Thursday, December 18, 2008

Peace of Mind and Website Calm

Sometimes it is the simple things in life that are the most pleasurable. You know what I mean. Say, you've been feeling caught in a situation and somehow got into a mental zone where you just waited to see how things were going to turn out. We'll call it the Wait-and-See Mode. Yeah. That's good. But, here's the problem when we Wait-and-See: we are not participating. We are willfully becoming passive and allowing others to shape the situation.

I've experienced Wait-and-See many times in my lifetime, though friends and family would be surprised to hear me admit it. My personality is fairly strong, and my mind is always going, going, going. I am never bored. I am a good friend and listener. I am able to weigh pros and cons well, and I can read a person's character like a book very soon after meeting them. This last talent does not always serve me well, as I then have to bite my tongue and refuse to allow the words 'Uh, huh, didn't I warn you?' pass my lips.

Luckily, over the years I have learned exactly that there is a good time to Wait-and-See, and it's when others need to learn a lesson. Like the guy who sounds too good to be true? Yes, it did sound too good, and it wasn't true.

I may be able to spot trouble for others with a clear mind, but when it comes to predicting my own pitfalls, I'm not so good there. Part of my problem, I do believe, is that I am from the South. Hold on, hold on. I know it sounds like a cop-out, but if you are not from the South, you may not realize that we are taught from birth not to present difficulties for others, which explains why we are well-known for our gracious Southern manners and generosity. Don't get me wrong. We do mean to be generous and to make life easier for others, but sometimes that translates into the private conviction that we really should not speak up when another part of our self-preservation impulse is telling us to not only speak up, but be counted.

So, here is the problem. When we speak up, are we going to make another person uncomfortable? After all, this is at the heart of being a gentleman or a gentlewoman, isn't it? Who said that? Aldous Huxley? Maybe, or maybe one of his colleagues, but the idea of a code of conduct to guide our behaviour is an ideal fostered by Southern mammas across a wide geographical area, and not necessarily stopping at the Mason-Dixon line. Techincally, then, Southern manners wouldn't be attributed to folks who live in the South, but we will be gracious here and extend the definition, though we might come up with a better name for it. How about just plain ole good manners? So, the definition of good manners, then, might become behavior which does not hurt others or make them uncomfortable. I declare it so.

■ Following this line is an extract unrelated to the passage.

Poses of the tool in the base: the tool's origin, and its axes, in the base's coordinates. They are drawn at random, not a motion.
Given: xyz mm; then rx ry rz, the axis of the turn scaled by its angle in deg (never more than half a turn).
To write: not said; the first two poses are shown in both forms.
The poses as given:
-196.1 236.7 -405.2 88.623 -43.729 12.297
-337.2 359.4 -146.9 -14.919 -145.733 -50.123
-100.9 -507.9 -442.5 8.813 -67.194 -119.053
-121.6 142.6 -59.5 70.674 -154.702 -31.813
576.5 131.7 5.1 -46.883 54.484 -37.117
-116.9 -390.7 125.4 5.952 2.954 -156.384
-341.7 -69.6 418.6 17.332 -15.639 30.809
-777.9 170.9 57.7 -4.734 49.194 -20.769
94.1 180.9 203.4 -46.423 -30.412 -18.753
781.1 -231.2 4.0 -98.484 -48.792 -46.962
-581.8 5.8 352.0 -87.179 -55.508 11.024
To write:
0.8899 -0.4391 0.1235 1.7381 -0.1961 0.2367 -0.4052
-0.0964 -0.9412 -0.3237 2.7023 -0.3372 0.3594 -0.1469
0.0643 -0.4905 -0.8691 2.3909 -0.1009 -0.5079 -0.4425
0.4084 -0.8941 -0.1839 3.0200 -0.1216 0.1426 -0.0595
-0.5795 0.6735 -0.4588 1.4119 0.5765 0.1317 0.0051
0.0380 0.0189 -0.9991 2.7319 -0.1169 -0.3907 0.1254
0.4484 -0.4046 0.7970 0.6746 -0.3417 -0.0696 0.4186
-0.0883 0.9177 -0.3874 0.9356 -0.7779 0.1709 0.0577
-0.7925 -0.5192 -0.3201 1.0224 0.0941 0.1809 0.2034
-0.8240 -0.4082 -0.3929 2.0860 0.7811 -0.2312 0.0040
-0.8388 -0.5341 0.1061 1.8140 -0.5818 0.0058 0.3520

Plain ole good manners, then, apply in all of our relationships. Family, of course, and that's a place to employ good manners as we grow up and recognize the differences in family members. Friendships, too, deserve the very best of our good intentions, especially as we cultivate friendships to span our lifetime based on similar personalities, talents or believes in common. I have one or two friends whom I have known since pre-school days, and while we are so very different, I cherish those differences and am flattered to hear from them. I guess that's why I like Christmas cards so much.

Romantic relationships can thrive or crash because of manners and how we monitor our behavior, giving the best to our closest relationships and allowing ourselves to trust our partner. And business relationships are absolutely the place for plain ole good manners, and in every single dealing between buyers and sellers, and are just as important as personal friendships. The act of doing business should spring from the honest exchange of offer and acceptance. Someone wants something and someone else has it to offer. No need to turn away and project rejection towards the person who has something to sell, or to leave a hint of an unclear message. No need to leave a lingering negative impression in a sales situation, or even the offer. No need to tell them that you don't like their product or service. Instead, tell them it is not what you need. That's it, really. Not what you are looking for.

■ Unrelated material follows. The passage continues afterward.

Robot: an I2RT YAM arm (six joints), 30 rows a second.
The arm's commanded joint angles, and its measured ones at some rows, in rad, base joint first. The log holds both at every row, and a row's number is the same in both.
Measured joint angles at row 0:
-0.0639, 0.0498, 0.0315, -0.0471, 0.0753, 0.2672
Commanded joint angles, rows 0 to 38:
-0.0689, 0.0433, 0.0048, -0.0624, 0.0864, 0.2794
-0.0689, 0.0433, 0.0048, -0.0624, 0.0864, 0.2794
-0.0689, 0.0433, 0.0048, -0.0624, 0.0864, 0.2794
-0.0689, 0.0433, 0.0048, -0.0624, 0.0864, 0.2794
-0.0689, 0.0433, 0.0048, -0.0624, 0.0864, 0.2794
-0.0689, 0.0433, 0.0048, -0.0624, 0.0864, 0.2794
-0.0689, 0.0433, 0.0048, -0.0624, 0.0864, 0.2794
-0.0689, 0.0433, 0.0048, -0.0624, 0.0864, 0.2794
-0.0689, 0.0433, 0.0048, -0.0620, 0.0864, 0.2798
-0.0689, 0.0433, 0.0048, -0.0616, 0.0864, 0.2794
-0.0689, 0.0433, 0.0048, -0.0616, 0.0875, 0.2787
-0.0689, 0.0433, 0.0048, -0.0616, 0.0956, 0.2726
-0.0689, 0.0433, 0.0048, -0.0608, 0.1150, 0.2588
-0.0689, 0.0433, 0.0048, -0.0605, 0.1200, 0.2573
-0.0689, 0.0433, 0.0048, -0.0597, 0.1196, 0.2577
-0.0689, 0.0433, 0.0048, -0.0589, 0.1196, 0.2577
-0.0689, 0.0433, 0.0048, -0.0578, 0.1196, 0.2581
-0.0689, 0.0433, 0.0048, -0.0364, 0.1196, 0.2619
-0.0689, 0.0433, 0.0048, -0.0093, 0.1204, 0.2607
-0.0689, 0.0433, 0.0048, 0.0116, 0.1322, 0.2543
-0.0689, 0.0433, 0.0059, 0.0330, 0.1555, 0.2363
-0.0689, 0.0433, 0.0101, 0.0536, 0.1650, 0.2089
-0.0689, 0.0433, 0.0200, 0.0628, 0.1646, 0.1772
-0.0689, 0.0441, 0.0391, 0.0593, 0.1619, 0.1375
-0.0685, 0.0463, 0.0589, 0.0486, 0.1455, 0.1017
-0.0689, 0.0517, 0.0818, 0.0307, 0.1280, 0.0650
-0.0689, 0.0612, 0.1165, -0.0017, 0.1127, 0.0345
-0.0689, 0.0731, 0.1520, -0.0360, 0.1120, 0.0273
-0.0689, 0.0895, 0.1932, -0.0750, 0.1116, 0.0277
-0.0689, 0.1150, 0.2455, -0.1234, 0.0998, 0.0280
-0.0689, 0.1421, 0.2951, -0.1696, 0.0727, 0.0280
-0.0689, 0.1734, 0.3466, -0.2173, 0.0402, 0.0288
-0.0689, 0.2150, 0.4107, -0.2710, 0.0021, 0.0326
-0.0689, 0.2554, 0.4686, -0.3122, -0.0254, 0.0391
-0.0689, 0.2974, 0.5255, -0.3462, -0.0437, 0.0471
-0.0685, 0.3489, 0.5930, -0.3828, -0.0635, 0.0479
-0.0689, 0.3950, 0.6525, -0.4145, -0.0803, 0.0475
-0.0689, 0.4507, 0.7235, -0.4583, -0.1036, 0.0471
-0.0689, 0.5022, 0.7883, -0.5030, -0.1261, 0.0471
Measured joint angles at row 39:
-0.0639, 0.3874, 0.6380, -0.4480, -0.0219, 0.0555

So, that friend who is not really a friend? They're not what you need. And that lover who betrays you? Whew! That's not what you need. Thank-you, I-wish-you-well, but, it-is-not-what-I-need-right-now. Hmmm. A good mantra!

I made a decision, and it will simplify by business and immediately it calmed my mind. I am leaving my new web design folks and going back to my old web guy. I feel so calm with this decision. No, thank you. I wish you well, but I need something else just now. Southern, yes. Plain ole good manners, I believe so.

1 comment:

Anonymous said...

I don't think it's so much a southern thing as a maturity thing. In life, we learn lessons about so many things. On that journey, we also learn about how we liked to be treated, and treat others in that same way. (And, yes, this comes from a rude, city-livin' New Englander!)
I applaud you in making the decision to try something, such as a new web team, and also for realizing that it wasn't the right fit for you. Your inner voice (from experience?) can be the best guide for you. And, to have your mind at ease is one of the most important things you can have: peace.